Бездна. Глава 11-10. Альбатрос и колибри

Бездна -Реванш
     — Вставай, разбойник!

     Капитан грозно навис надо мною. Девчонка услужливо подавала наручники.

     — Уже девять часов.

     Я шарахнулся и закричал.

     — Опять кошмары мучили? Ах, бедный ребёнок.

     Капитан тёплой рукой трогает лоб, прикосновение мягкое, родное. Но ласковый капитан лишь снится. В реальности этот похотливый и злобный пират скинул меня с обрыва. Я лечу на острые камни и в предсмертный миг слышу, как он потешается надо мной.

     Я вскакиваю, готовый в секунду дать отпор, пусть капитан сильнее и крепче меня.

     Тут ещё девчонка плачет:

     — Папа, папочка! Он болен? Он умрёт?

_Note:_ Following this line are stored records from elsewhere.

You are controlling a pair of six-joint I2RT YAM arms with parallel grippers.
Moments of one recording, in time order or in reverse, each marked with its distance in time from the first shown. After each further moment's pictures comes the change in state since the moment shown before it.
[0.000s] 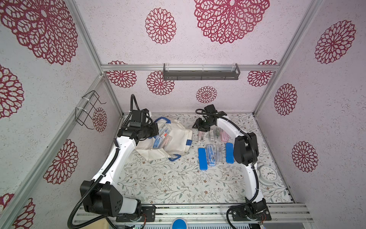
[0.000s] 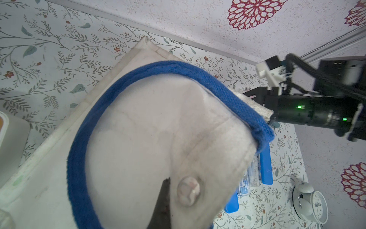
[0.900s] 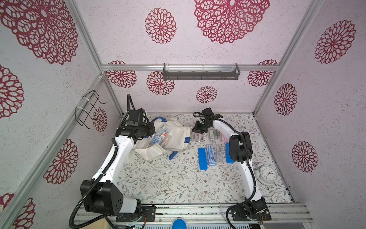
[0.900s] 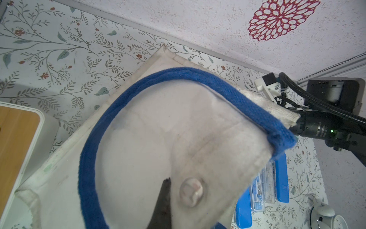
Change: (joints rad) left arm 0.058 0.012 0.000 0.001 -0.050 0.002; right arm 0.000 0.217 0.111 0.010 -0.073 -0.059
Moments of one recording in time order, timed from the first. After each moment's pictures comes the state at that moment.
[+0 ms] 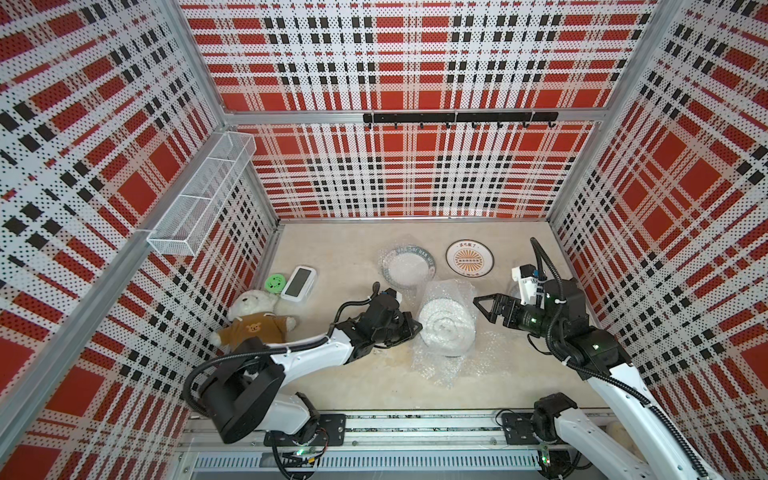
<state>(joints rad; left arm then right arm) -0.80 1.44 0.63 0.19 0.22 -1.11 0.32 0.75 0.80 -0.63 -0.38 0.60</state>
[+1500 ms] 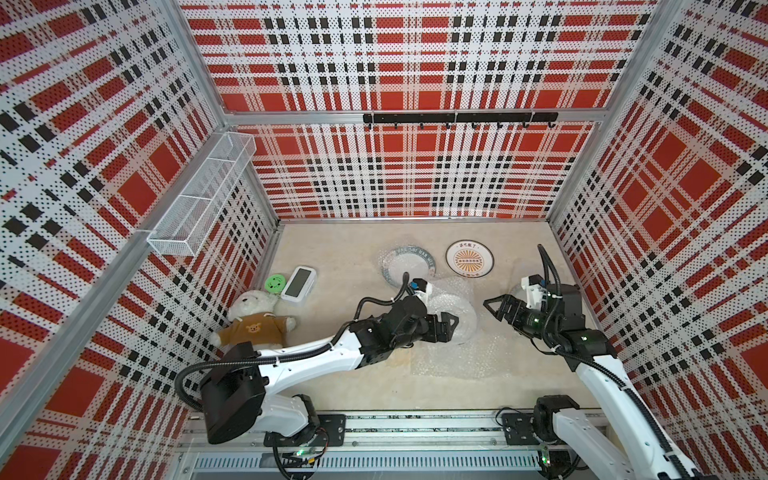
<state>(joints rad) -1.05 1.43 0.93 -0.09 -0.04 -0.66 0.03 0.83 0.62 -0.52 -0.52 0.63</state>
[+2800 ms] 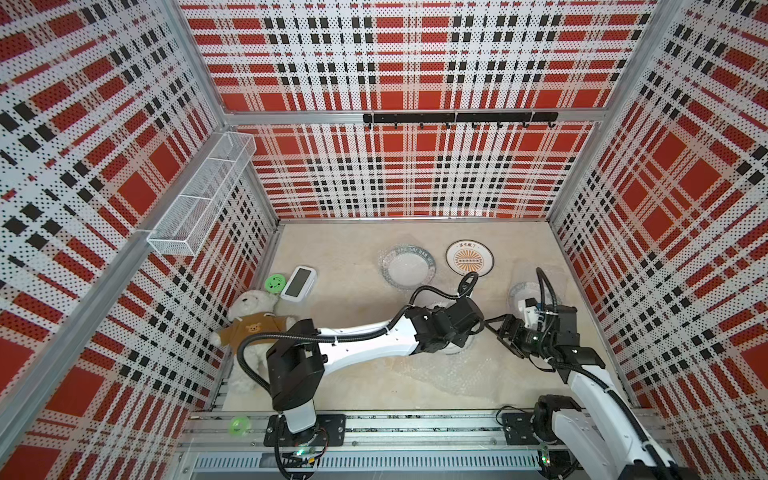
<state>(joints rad) -1.17 1.72 1.32 -0.48 -0.38 -0.51 0.02 0.86 0.39 -0.39 -0.66 0.66</state>
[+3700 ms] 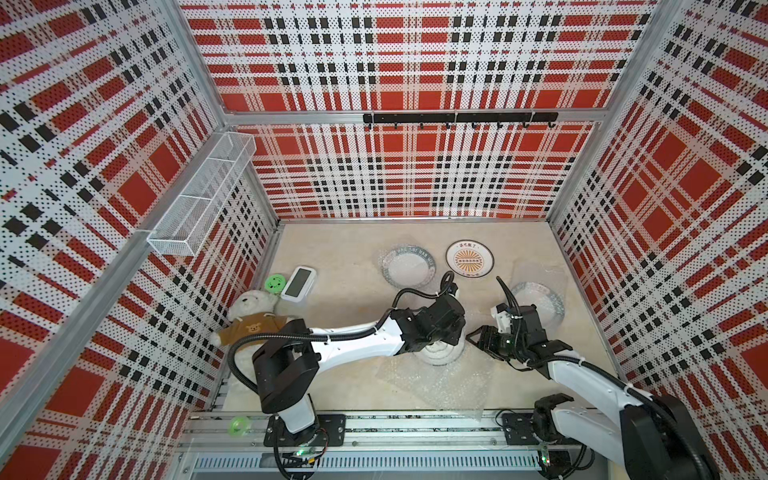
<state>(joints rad) -1.10 1.68 1.15 -0.26 -0.19 -0.61 0.29 1.12 0.32 -0.11 -0.49 0.70</state>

     Умрёт?! Это я-то умру?! Ну погоди, контрабандист и наркоторговец. Я точно знаю: девчонка тебе вовсе не дочь, а наложница, хоть и называет тебя папочкой…

     Я присматриваю путь к бегству. Но каюта слишком мала. В любом углу он в секунду настигнет меня и скрутит!

     — Успокойся! Всё прекрасно. Если не считать, что на этой неделе не отплыть. Двигатели в норме, сезон продюжат. Но денег в бухгалтерии нет. Заправиться не можем. Снова сокращение штатов прошло… Прости, сынок, перестройка на дворе: кризис! А пока приводи себя в порядок и приходи завтракать.

     Капитан с девочкой поднялись по крутой лесенке наверх. Из-под платьица девчонки мелькнули белые трусики… такие знакомые…

     Я снова бросился на скрипучую койку. Сердце всё ещё колотилось от волнения.

     Меня не столь обеспокоила близость смерти. Разбилась сказка о том, что я сохранил лучшие человеческие качества — верность, самоотверженность и способность жить ради другого человека. Что способен к настоящей любви! В реальности противозаконная алчная похоть непременно завладевает рассудком. Я просто похотливый кобель!

     Я бы долго лежал и плакал, как ребёнок. Но меня ждут!


     Я зашёл в каюту капитана и очутился в забытом мире чистоты, покоя и радости. Несмотря на спартанскую обстановку, чувствовался вполне домашний уют.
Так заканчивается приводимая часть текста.